EXERCISE REQUIREMENTS
Retype the whole listing, please, keeping every line exact and dropping the pictures.

━━━ DATASET ━━━

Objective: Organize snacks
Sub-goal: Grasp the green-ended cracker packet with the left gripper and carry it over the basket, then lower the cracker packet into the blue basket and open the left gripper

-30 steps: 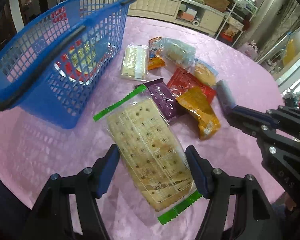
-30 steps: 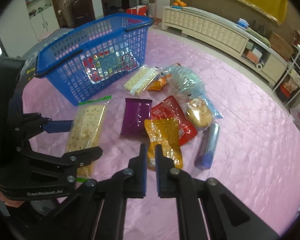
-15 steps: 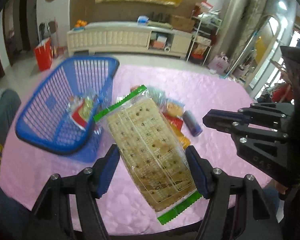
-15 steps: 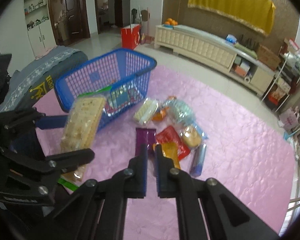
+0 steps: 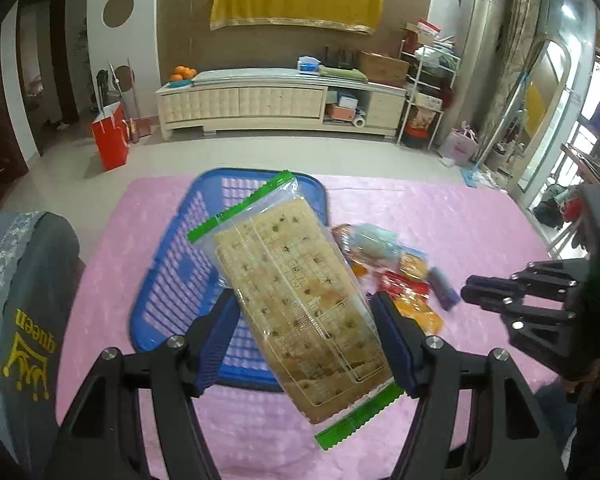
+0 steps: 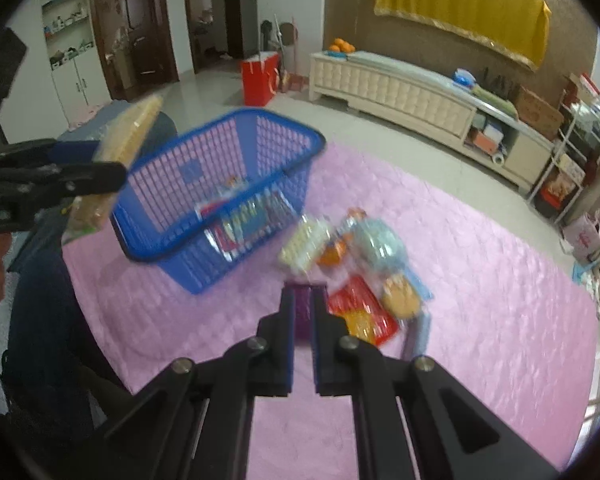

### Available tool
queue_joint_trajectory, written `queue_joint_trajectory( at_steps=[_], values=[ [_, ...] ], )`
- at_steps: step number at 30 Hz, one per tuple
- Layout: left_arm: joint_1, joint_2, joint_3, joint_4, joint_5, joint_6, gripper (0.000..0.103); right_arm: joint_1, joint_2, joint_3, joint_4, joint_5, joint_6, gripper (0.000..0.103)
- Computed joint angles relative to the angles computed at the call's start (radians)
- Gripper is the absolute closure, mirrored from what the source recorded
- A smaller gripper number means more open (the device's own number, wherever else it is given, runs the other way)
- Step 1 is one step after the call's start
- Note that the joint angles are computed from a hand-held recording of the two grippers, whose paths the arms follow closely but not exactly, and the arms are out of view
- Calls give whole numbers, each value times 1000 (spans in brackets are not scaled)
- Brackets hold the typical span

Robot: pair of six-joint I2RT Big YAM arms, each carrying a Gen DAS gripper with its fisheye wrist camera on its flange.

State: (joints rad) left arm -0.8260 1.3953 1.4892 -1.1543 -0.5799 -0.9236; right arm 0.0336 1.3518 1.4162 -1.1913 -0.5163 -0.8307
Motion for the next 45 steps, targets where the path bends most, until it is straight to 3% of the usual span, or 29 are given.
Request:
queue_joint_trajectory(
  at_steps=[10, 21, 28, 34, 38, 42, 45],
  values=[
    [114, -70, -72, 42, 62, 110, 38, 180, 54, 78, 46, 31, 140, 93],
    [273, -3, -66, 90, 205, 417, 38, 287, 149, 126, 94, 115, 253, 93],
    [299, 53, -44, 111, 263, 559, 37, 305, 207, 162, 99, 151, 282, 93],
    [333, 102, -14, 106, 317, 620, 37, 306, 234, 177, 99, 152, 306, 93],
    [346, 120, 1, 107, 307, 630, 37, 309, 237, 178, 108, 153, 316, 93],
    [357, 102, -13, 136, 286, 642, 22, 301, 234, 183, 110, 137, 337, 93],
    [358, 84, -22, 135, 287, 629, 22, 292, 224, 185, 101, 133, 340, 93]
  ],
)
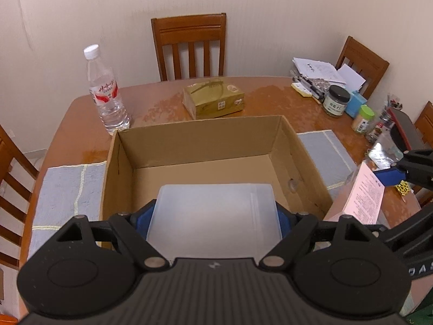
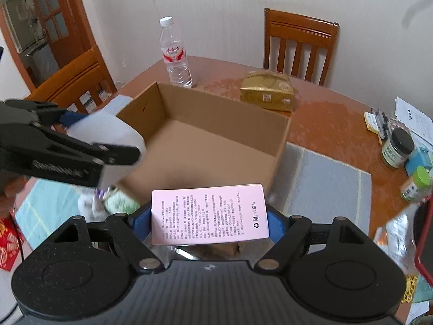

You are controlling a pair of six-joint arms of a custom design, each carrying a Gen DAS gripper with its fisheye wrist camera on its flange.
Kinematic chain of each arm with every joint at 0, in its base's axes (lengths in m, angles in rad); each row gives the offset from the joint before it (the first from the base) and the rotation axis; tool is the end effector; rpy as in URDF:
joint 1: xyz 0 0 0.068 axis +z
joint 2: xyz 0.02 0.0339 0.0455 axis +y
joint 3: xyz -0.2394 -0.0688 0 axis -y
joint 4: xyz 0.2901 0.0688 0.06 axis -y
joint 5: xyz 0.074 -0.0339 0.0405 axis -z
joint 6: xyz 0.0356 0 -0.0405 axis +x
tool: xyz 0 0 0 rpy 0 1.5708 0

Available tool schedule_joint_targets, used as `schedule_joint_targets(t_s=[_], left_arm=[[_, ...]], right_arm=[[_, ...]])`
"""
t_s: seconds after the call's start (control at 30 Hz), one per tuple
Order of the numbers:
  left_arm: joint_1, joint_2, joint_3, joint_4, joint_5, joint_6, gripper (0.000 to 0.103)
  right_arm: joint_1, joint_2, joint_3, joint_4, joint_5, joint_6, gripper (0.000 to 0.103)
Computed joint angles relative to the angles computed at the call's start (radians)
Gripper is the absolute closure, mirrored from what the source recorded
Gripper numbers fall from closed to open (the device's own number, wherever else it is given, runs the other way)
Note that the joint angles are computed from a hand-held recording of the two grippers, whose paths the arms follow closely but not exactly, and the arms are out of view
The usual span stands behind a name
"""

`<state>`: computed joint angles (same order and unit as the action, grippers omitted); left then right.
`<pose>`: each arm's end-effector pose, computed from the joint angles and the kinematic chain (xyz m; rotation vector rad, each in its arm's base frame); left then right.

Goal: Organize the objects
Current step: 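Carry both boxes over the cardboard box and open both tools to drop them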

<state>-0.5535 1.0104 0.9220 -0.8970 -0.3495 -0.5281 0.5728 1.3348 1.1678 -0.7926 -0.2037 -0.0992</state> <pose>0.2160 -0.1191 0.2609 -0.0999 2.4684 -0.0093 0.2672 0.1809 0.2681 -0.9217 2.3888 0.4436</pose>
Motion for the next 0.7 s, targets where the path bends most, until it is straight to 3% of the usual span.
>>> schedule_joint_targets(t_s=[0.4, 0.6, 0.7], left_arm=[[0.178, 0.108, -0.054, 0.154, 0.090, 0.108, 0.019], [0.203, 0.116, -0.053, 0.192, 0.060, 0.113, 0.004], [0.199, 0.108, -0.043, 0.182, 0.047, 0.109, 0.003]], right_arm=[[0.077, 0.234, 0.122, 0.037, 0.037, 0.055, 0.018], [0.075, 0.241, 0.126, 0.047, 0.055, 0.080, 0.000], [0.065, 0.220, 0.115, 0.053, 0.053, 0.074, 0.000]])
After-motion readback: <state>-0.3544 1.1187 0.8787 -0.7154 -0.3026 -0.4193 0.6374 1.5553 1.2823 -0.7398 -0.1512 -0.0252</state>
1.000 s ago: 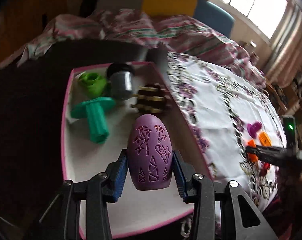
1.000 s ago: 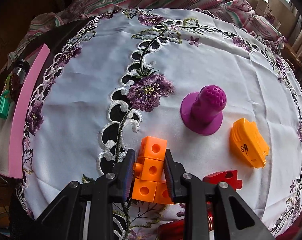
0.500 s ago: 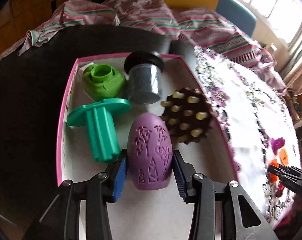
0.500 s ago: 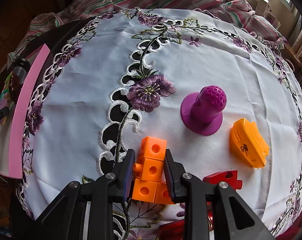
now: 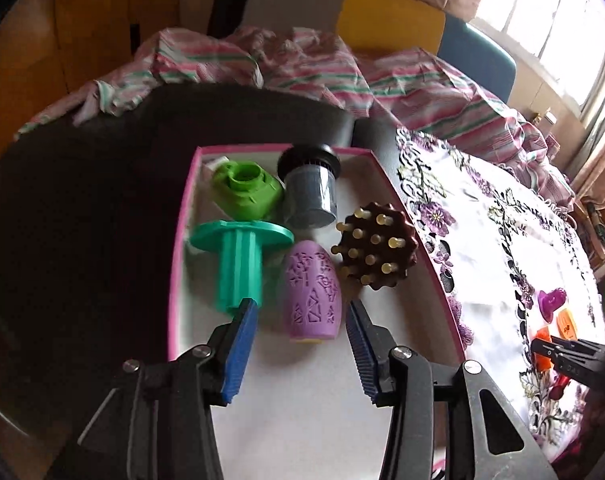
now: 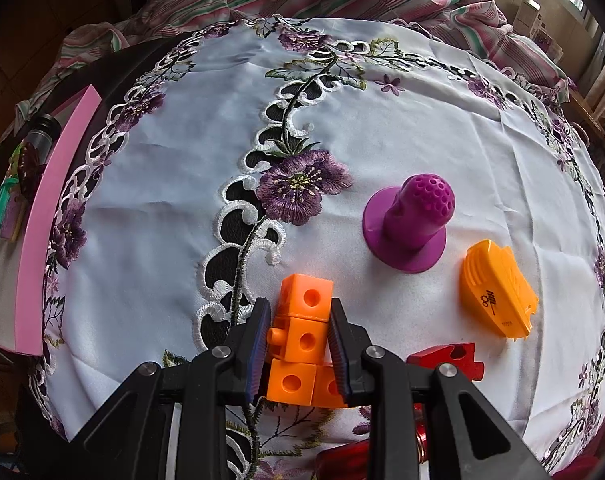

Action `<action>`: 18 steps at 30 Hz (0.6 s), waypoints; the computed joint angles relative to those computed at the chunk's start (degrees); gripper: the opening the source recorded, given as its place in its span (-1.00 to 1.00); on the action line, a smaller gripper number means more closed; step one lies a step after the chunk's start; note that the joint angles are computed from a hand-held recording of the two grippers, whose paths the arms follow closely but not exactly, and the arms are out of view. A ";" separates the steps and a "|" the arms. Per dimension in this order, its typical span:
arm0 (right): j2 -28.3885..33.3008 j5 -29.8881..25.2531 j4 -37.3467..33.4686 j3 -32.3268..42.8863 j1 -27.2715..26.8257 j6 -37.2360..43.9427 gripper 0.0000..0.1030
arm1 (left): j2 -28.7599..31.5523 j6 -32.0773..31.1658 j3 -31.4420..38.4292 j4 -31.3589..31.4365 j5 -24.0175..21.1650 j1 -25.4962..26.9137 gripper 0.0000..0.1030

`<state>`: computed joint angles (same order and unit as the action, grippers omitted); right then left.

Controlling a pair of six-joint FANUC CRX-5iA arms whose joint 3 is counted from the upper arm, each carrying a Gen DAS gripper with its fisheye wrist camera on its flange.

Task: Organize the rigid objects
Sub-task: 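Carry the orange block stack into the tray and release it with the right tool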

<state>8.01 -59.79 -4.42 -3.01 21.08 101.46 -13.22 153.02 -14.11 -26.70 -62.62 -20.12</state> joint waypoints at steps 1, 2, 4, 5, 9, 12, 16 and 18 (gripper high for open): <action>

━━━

RESPONSE FOR THIS EXERCISE
Objective: Organize snacks
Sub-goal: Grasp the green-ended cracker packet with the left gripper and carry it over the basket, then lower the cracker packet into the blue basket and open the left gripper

-30 steps: 
-30 steps: 
-15 steps: 
-15 steps: 
+0 steps: 
+0 steps: 

### Available tool
queue_joint_trajectory, written `queue_joint_trajectory( at_steps=[_], values=[ [_, ...] ], )`
- at_steps: step number at 30 Hz, one per tuple
- Layout: left_arm: joint_1, joint_2, joint_3, joint_4, joint_5, joint_6, gripper (0.000..0.103); right_arm: joint_1, joint_2, joint_3, joint_4, joint_5, joint_6, gripper (0.000..0.103)
- Computed joint angles relative to the angles computed at the call's start (radians)
- Gripper is the absolute closure, mirrored from what the source recorded
- A smaller gripper number means more open (the device's own number, wherever else it is given, runs the other way)
- Step 1 is one step after the call's start
- Note that the joint angles are computed from a hand-held recording of the two grippers, whose paths the arms follow closely but not exactly, and the arms are out of view
- Calls give whole numbers, each value times 1000 (spans in brackets are not scaled)
- Brackets hold the typical span

Robot: pair of six-joint I2RT Big YAM arms, each carrying a Gen DAS gripper with its fisheye wrist camera on its flange.

State: (joints rad) left arm -0.8260 1.3953 1.4892 -1.1543 -0.5799 -0.9236; right arm 0.0336 1.3518 1.4162 -1.1913 -0.5163 -0.8307
Motion for the next 45 steps, targets where the path bends most, until it is straight to 3% of the usual span, or 29 are given.
Request:
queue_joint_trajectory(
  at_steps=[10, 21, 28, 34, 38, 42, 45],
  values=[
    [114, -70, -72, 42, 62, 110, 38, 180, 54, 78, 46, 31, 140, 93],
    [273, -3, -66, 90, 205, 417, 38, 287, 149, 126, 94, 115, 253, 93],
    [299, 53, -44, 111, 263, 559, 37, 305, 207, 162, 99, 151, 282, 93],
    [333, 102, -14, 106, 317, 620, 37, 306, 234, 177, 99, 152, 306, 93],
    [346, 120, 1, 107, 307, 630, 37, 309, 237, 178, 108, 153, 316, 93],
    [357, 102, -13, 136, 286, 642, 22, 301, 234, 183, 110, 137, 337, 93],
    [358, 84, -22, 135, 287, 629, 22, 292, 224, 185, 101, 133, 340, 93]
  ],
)

You are controlling a pair of six-joint arms of a custom design, each carrying a Gen DAS gripper with its fisheye wrist camera on its flange.
Kinematic chain of each arm with every joint at 0, in its base's axes (lengths in m, angles in rad); each row gives the offset from the joint before it (the first from the base) and the rotation axis; tool is the end effector; rpy as in URDF:
joint 1: xyz 0 0 0.068 axis +z
joint 2: xyz 0.02 0.0339 0.0455 axis +y
joint 3: xyz -0.2394 -0.0688 0 axis -y
joint 4: xyz 0.2901 0.0688 0.06 axis -y
joint 5: xyz 0.074 -0.0339 0.0405 axis -z
joint 6: xyz 0.0356 0 -0.0405 axis +x
tool: xyz 0 0 0 rpy 0 1.5708 0

Available tool schedule_joint_targets, used as `schedule_joint_targets(t_s=[_], left_arm=[[_, ...]], right_arm=[[_, ...]])`
"""
t_s: seconds after the call's start (control at 30 Hz), one per tuple
Order of the numbers:
  left_arm: joint_1, joint_2, joint_3, joint_4, joint_5, joint_6, gripper (0.000 to 0.103)
  right_arm: joint_1, joint_2, joint_3, joint_4, joint_5, joint_6, gripper (0.000 to 0.103)
Computed joint angles relative to the angles computed at the call's start (radians)
Gripper is the absolute closure, mirrored from what the source recorded
Gripper numbers fall from closed to open (the device's own number, wherever else it is given, runs the other way)
Note that the joint angles are computed from a hand-held recording of the two grippers, whose paths the arms follow closely but not exactly, and the arms are out of view
The usual span stands behind a name
"""

`<state>`: computed joint angles (same order and unit as the action, grippers omitted); left then right.
`<pose>`: each arm's end-effector pose, computed from the joint angles and the kinematic chain (xyz m; rotation vector rad, each in its arm's base frame); left then right.

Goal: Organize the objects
Current step: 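Carry both boxes over the cardboard box and open both tools to drop them
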
<state>-0.5535 1.0104 0.9220 -0.8970 -0.3495 -0.5281 0.5728 1.3348 1.1678 -0.7926 -0.2037 -0.0992</state> <pose>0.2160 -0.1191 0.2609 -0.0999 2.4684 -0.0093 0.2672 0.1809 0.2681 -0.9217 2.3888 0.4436</pose>
Motion for the next 0.7 s, targets where the path bends most, until it is straight to 3% of the usual span.
>>> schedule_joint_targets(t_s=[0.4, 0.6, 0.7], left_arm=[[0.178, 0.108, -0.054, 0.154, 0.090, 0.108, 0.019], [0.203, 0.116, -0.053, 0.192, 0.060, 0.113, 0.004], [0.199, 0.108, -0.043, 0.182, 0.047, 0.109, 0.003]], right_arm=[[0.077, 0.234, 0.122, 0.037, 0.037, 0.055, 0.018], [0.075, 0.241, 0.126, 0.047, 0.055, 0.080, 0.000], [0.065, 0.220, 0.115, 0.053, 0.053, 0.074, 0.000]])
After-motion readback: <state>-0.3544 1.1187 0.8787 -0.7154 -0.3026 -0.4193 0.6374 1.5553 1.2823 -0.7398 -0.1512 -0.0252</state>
1.000 s ago: 
1.000 s ago: 
0.500 s ago: 
0.500 s ago: 
now: 
now: 

Action `<action>`: 18 steps at 30 Hz (0.6 s), waypoints; the computed joint angles relative to those computed at the chunk's start (degrees); gripper: the opening the source recorded, given as its place in its span (-1.00 to 1.00); on the action line, a smaller gripper number means more closed; step one lies a step after the chunk's start; note that the joint angles are computed from a hand-held recording of the two grippers, whose paths the arms follow closely but not exactly, and the arms are out of view. A ";" separates the steps and a "|" the arms. Per dimension in this order, its typical span:
arm0 (right): j2 -28.3885..33.3008 j5 -29.8881..25.2531 j4 -37.3467..33.4686 j3 -32.3268..42.8863 j1 -27.2715..26.8257 j6 -37.2360..43.9427 gripper 0.0000..0.1030
arm1 (left): j2 -28.7599..31.5523 j6 -32.0773..31.1658 j3 -31.4420..38.4292 j4 -31.3589..31.4365 j5 -24.0175..21.1650 j1 -25.4962..26.9137 gripper 0.0000..0.1030

`<state>`: computed joint angles (same order and unit as the action, grippers omitted); right then left.

Controlling a pair of six-joint FANUC CRX-5iA arms whose joint 3 is counted from the upper arm, each carrying a Gen DAS gripper with its fisheye wrist camera on its flange.

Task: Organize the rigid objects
Sub-task: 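Carry the orange block stack into the tray and release it with the right tool
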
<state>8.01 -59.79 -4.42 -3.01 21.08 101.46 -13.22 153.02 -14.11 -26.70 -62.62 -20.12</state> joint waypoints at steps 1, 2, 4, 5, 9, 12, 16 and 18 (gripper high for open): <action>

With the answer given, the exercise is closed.